> _EXERCISE GOAL_
The word "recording" occurs in some lines of the data. Return each such line.

====== SUPPLIED DATA

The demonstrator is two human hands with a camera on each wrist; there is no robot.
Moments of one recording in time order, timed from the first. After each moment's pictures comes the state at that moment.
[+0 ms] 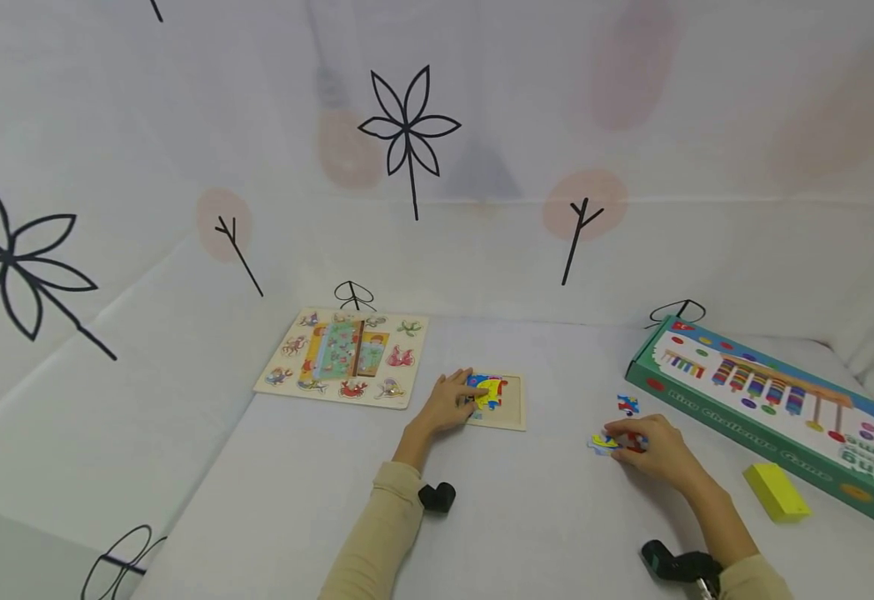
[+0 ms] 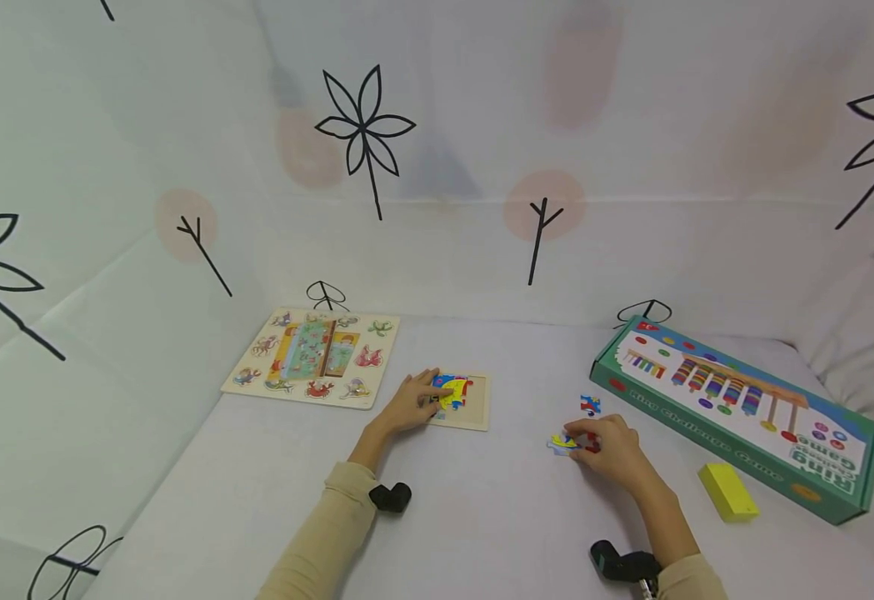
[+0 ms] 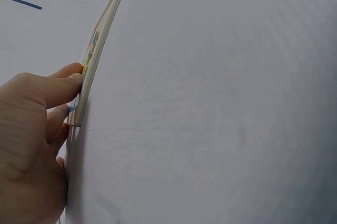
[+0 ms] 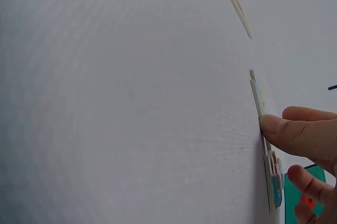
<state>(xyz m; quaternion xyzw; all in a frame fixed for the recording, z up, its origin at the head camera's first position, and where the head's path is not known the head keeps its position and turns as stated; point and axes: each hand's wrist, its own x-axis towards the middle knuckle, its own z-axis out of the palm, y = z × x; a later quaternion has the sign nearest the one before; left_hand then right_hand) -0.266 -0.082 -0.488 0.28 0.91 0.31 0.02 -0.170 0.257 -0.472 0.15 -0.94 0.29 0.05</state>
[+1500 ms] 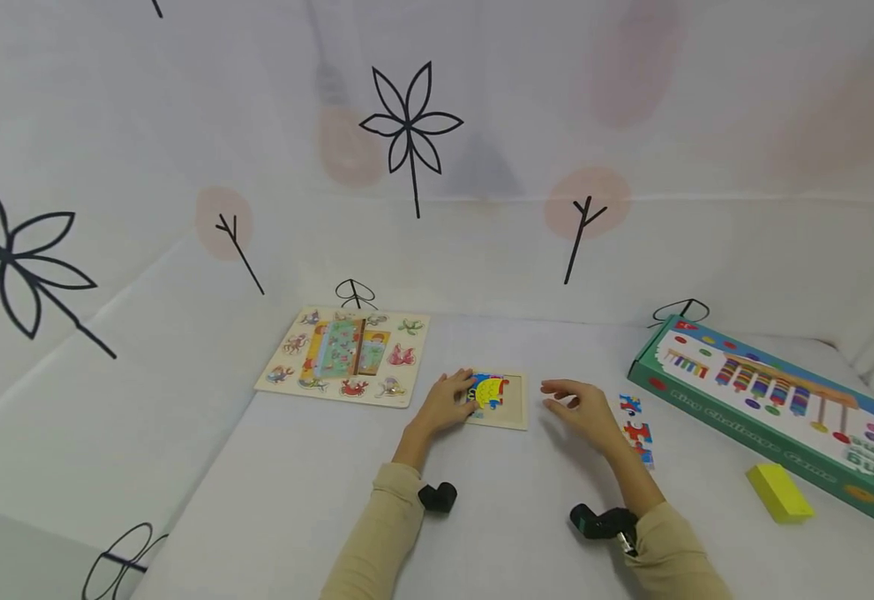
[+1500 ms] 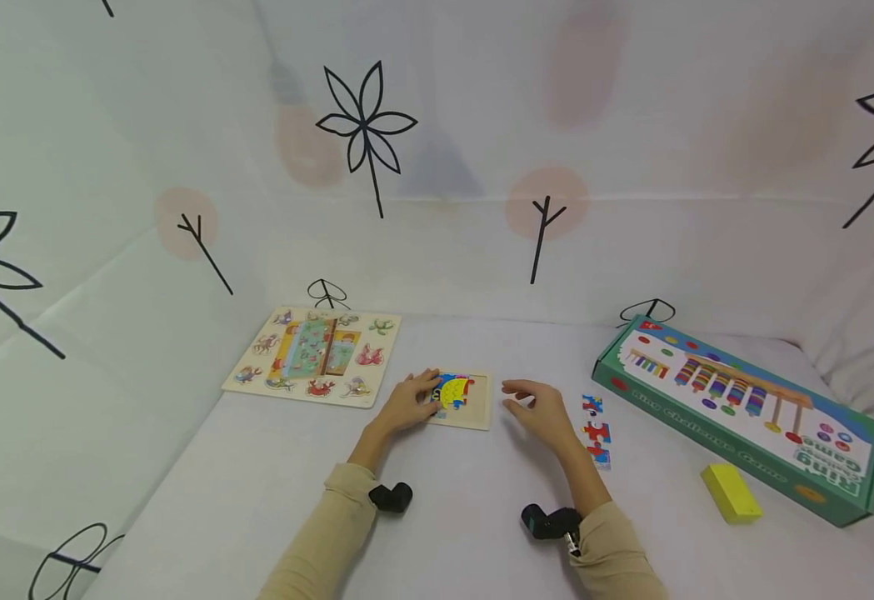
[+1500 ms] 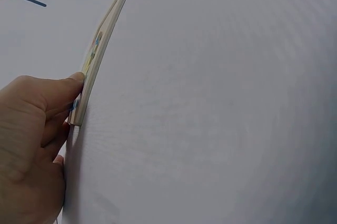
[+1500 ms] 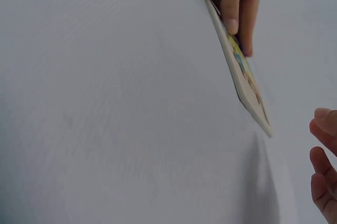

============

> _EXPECTED ANSWER_
Moments of one recording in time order, timed from the first. After each moment's pictures comes the state at that moment.
<state>(xyz m; quaternion xyzw; all in a frame fixed for the recording, z up, its origin at the head camera's first position, and where the head's path is not known the head keeps its position and turns as stated; point and axes: each hand's wrist, its own x-axis towards the middle knuckle, its own z-axis out of the palm, y = z × x; a later quaternion has the sign nearest the one before; left_hand then right_hand) -0.266 -0.082 -0.488 0.28 0.91 0.31 0.02 -0.170 0.257 -0.472 0.15 -0.94 0.29 0.05</state>

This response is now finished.